■ Your goal ■
Would you please copy each line below that includes the string "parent"?

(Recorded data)
--- START ---

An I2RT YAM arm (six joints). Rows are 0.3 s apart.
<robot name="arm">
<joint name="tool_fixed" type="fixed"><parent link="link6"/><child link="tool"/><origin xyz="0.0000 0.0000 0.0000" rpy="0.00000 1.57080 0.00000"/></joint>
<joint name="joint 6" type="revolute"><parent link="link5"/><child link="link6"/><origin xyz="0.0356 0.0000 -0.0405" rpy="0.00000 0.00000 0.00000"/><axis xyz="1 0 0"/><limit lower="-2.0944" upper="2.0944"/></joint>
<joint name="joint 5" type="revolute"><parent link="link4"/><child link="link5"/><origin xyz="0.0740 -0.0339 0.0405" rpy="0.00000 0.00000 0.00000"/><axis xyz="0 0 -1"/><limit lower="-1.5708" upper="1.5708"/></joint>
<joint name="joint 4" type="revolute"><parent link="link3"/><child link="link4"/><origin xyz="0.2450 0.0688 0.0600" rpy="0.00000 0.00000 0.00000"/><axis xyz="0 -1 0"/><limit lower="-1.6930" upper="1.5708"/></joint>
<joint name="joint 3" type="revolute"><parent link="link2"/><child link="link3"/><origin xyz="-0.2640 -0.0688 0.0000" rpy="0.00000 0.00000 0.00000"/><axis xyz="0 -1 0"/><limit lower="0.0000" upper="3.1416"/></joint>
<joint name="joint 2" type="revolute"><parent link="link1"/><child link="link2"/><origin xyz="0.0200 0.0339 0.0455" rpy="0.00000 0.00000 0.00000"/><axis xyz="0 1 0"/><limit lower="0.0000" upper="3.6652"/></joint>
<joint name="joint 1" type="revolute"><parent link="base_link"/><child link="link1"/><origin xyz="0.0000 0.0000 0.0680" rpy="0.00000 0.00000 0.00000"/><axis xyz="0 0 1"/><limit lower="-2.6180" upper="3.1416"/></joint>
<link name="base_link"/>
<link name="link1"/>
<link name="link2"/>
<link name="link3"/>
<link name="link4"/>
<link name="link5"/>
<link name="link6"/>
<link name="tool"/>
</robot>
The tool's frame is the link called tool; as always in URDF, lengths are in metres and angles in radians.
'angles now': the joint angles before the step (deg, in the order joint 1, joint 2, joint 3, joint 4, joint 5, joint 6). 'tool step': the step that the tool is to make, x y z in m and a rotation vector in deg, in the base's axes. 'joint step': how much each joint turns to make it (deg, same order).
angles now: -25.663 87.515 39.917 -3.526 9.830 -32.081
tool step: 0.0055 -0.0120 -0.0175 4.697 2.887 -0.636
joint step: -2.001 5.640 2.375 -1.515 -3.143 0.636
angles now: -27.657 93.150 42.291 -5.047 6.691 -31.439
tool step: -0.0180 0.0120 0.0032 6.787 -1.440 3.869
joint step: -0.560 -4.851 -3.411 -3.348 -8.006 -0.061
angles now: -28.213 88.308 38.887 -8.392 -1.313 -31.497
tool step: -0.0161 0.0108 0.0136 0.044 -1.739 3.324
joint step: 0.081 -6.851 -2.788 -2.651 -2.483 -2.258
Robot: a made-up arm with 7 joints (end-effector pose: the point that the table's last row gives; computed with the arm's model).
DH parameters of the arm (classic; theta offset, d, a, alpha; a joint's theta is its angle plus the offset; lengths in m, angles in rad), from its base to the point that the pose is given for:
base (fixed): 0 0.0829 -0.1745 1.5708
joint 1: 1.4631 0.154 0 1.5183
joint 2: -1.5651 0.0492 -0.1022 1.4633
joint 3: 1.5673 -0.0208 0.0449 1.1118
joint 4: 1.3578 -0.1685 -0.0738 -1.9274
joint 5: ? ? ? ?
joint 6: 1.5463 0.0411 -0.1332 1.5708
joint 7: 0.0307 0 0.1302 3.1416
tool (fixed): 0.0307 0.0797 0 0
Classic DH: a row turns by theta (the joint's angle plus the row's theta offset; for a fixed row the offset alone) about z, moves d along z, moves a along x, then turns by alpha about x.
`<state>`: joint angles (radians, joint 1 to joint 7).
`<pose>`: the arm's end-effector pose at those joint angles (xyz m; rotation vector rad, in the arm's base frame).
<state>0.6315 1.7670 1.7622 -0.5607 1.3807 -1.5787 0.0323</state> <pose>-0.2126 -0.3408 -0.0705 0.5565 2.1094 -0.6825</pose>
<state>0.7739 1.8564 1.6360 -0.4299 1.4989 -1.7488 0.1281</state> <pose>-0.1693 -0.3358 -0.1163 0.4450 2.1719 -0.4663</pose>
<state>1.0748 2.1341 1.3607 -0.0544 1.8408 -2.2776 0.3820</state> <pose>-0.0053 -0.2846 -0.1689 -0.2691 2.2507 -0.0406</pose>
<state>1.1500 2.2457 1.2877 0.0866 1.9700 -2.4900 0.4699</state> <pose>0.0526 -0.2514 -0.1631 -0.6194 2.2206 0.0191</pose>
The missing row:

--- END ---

■ Output of the exercise ■
<joint name="tool_fixed" type="fixed"><parent link="link6"/><child link="tool"/><origin xyz="0.0000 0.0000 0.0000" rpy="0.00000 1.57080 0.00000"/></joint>
<joint name="joint 6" type="revolute"><parent link="link5"/><child link="link6"/><origin xyz="0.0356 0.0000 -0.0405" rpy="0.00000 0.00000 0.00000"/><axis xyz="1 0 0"/><limit lower="-2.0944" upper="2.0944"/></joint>
<joint name="joint 5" type="revolute"><parent link="link4"/><child link="link5"/><origin xyz="0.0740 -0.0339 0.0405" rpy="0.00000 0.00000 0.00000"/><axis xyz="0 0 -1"/><limit lower="-1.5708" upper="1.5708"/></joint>
<joint name="joint 4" type="revolute"><parent link="link3"/><child link="link4"/><origin xyz="0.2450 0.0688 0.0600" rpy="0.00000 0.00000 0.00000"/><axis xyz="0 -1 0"/><limit lower="-1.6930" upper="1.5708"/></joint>
<joint name="joint 3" type="revolute"><parent link="link2"/><child link="link3"/><origin xyz="-0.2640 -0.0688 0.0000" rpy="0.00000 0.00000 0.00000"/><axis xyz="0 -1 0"/><limit lower="0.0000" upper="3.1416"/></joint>
<joint name="joint 2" type="revolute"><parent link="link1"/><child link="link2"/><origin xyz="0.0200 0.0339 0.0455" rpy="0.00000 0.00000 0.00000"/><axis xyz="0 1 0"/><limit lower="0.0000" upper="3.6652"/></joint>
<joint name="joint 1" type="revolute"><parent link="base_link"/><child link="link1"/><origin xyz="0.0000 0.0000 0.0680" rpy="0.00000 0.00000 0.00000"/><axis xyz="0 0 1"/><limit lower="-2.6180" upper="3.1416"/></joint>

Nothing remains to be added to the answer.